# plumbers help needed



## Woodchuck (Nov 1, 2012)

I have a bathroom shower with a lever operated anti scald valve...At hot or cold, it works fine, but at the perfect shower temp, the valve spool shuttles back and fourth and sounds like a machine gun...You can feel the pulsation in the shower head...

I changed out the spool, and it stopped for about half a shower.....

It is behind a thousand dollar slab of marble...

I am starting to think the standard hand held shower head might need to be changed to a pulsating model.......

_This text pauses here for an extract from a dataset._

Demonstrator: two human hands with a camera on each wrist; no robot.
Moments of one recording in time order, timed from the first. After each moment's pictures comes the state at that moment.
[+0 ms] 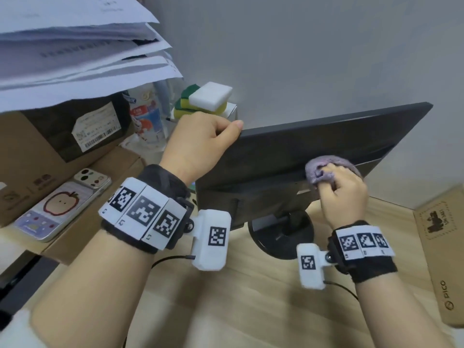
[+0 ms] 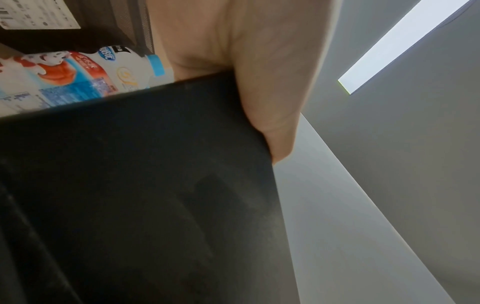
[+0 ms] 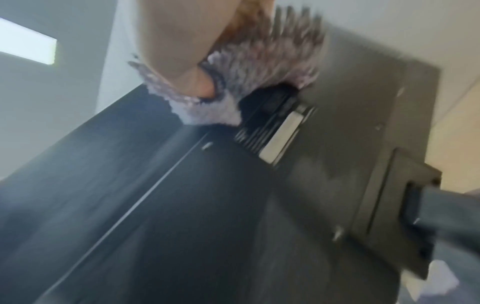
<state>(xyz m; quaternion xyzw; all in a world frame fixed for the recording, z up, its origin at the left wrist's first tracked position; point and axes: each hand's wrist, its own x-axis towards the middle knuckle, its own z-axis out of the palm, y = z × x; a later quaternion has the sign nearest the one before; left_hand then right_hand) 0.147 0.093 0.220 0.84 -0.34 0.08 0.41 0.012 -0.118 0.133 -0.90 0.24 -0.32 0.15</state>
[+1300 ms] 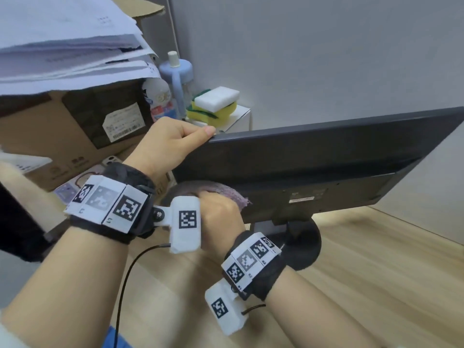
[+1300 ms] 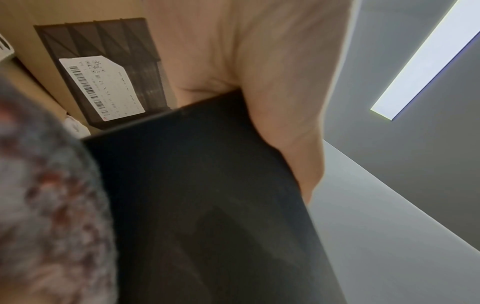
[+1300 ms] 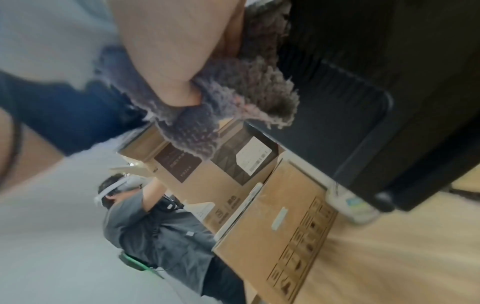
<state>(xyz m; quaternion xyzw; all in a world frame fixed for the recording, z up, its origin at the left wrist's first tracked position) 0.108 0.087 0.230 0.89 -0.18 0.02 0.43 0.045 0.000 0.107 -0.88 -0.21 -0.33 0.27</state>
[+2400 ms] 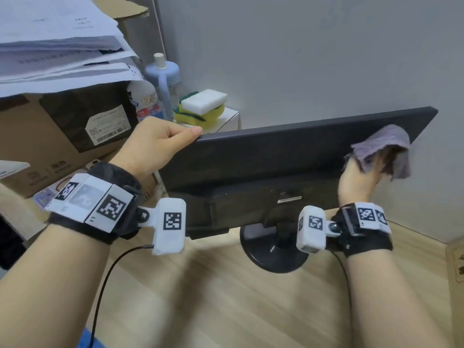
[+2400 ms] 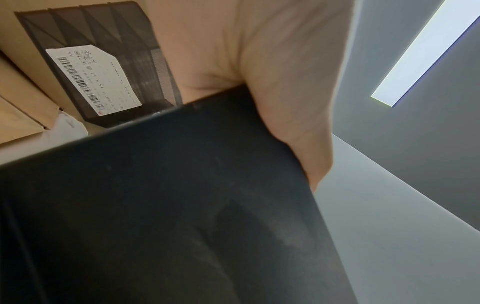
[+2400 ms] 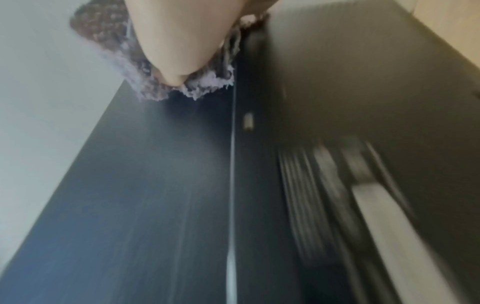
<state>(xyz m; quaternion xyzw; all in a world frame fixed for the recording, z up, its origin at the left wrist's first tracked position) 0.111 0.080 0.233 0.89 -0.16 0.01 0.43 0.054 -0.232 0.116 -0.68 0.28 -0.45 0.51</state>
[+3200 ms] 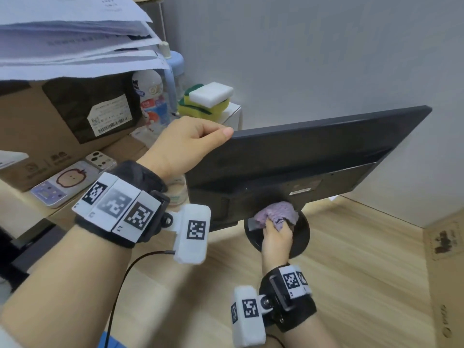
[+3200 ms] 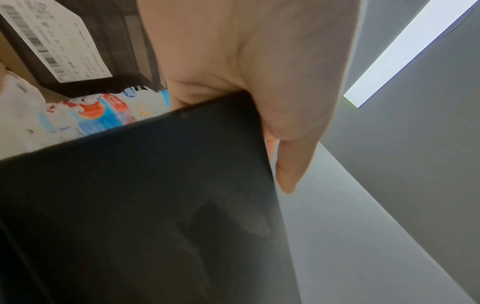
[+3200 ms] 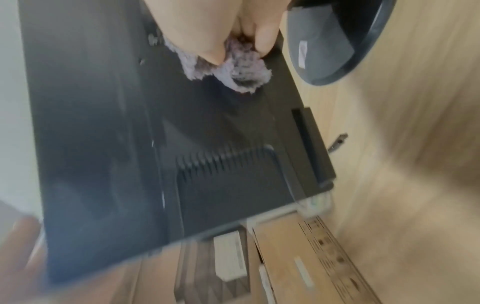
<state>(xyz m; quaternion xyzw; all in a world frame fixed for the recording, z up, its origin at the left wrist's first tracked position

I asked a friend who was an engineer at Kohler...He didn't have a clue....


----------



## Forest (Mar 29, 2014)

Not familiar with the anti scald stuff, but the pics I saw show it behind the wall, not on the head, is that your setup?

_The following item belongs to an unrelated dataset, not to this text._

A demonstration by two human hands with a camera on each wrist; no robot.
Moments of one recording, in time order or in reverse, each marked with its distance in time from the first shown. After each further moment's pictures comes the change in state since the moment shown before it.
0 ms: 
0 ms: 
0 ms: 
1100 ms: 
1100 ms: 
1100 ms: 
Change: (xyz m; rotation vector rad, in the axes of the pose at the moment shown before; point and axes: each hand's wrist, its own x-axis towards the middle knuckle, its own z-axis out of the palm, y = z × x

Could this possibly be a "water hammer" issue when the water is getting both lots of pressure from hot and cold inlets? A water hammer arrestor could help with that.

On the marble, I would surely hope the builder either caulked it in where it can be removed, or you've got drywall that can be cut on the other side if you have to get in there.

Lastly, can you just lose or break that "valve spool" so its no longer an issue, or would that upset your anti-scalding issues?


----------



## Woodchuck (Nov 1, 2012)

Forest said:


> Not familiar with the anti scald stuff, but the pics I saw show it behind the wall, not on the head, is that your setup?
> 
> Could this possibly be a "water hammer" issue when the water is getting both lots of pressure from hot and cold inlets? A water hammer arrestor could help with that.
> 
> ...


..

It is not a water hammer issue, I had that checked out. It is rapid back and fourth shuttling of the spool in the valve.....I have found the issue mentioned online, with several different brands of single lever anti-scald valves. I have considered putting a heavy spring on both sides of the spool, or even removing the spool altogether, I could care less about the anti scald feature...our hot water temp is too hot to stand under, but will not burn........First I am going to put on a massaging hand spray to see if it will absorb the impulses...


----------



## Forest (Mar 29, 2014)

Woodchuck said:


> ..
> 
> It is not a water hammer issue, I had that checked out. It is rapid back and fourth shuttling of the spool in the valve.....I have found the issue mentioned online, with several different brands of single lever anti-scald valves. I have considered putting a heavy spring on both sides of the spool, or even removing the spool altogether, I could care less about the anti scald feature...our hot water temp is too hot to stand under, but will not burn........First I am going to put on a massaging hand spray to see if it will absorb the impulses...


Is the anti-scald thing something required by a local code? This gadget sounds like something you could stand to lose.

I'm so glad I live in the sticks, and don't have to worry about that stuff. 

Sounds like a job for baling wire.


----------



## Woodchuck (Nov 1, 2012)

Forest said:


> Is the anti-scald thing something required by a local code? This gadget sounds like something you could stand to lose.
> 
> I'm so glad I live in the sticks, and don't have to worry about that stuff.
> 
> Sounds like a job for baling wire.


Go to Lowes and you will find most new single lever shower faucets are anti scald....In fact the 20 yo unit we took out was anti scald...


----------